HOW TO COMPLETE THIS TASK - Report each line from the records where the string "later" turns up.

Source records -
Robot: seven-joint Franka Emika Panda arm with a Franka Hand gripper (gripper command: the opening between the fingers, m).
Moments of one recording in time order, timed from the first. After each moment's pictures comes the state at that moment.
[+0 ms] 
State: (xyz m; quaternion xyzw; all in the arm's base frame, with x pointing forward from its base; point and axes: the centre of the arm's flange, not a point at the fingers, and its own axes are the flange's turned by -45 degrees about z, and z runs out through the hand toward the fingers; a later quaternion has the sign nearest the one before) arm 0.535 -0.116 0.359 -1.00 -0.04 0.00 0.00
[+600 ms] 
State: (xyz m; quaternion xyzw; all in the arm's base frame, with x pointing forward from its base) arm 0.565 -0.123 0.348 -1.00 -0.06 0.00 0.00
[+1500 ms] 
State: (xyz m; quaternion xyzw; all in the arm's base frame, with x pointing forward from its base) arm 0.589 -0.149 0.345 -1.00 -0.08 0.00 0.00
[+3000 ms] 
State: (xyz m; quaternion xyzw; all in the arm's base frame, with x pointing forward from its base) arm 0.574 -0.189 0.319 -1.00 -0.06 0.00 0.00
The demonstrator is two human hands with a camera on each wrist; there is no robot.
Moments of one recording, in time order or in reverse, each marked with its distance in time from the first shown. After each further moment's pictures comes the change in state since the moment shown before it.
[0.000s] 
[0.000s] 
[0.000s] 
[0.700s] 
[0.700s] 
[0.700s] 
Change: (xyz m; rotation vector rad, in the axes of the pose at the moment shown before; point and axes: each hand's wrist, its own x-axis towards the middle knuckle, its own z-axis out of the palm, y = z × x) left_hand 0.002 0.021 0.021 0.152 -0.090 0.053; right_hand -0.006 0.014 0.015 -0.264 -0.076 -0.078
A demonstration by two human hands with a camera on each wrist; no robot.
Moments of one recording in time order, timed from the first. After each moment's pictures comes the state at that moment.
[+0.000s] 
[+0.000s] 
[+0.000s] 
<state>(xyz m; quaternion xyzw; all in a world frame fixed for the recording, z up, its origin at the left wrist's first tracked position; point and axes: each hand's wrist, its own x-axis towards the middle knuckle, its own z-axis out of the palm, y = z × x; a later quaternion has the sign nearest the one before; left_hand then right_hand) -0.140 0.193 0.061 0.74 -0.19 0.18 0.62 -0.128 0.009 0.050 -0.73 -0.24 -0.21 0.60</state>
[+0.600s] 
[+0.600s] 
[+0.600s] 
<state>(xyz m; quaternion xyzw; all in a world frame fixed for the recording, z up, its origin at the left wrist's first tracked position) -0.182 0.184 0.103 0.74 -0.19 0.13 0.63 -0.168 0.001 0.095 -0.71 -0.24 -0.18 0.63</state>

ANSWER BELOW -
State: (xyz m; quaternion xyzw; all in the arm's base frame, with x pointing forward from its base; point and axes: the centre of the arm's flange, not a point at the fingers, and its own axes are the flange's turned by -45 degrees about z, and z runs out through the hand toward the fingers; a later quaternion has the sign nearest the one before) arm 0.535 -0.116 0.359 -1.00 -0.04 0.00 0.00
<state>(xyz m; quaternion xyzw; all in a world frame fixed for the recording, z up, its origin at the left wrist's first tracked position; point and axes: each hand's wrist, its own x-axis towards the middle knuckle, its own z-axis out of the palm, y = z × x; a later quaternion has the sign nearest the one before; left_hand then right_hand) -0.140 0.193 0.061 0.74 -0.19 0.18 0.62 -0.128 0.009 0.050 -0.73 -0.24 -0.21 0.60</state>

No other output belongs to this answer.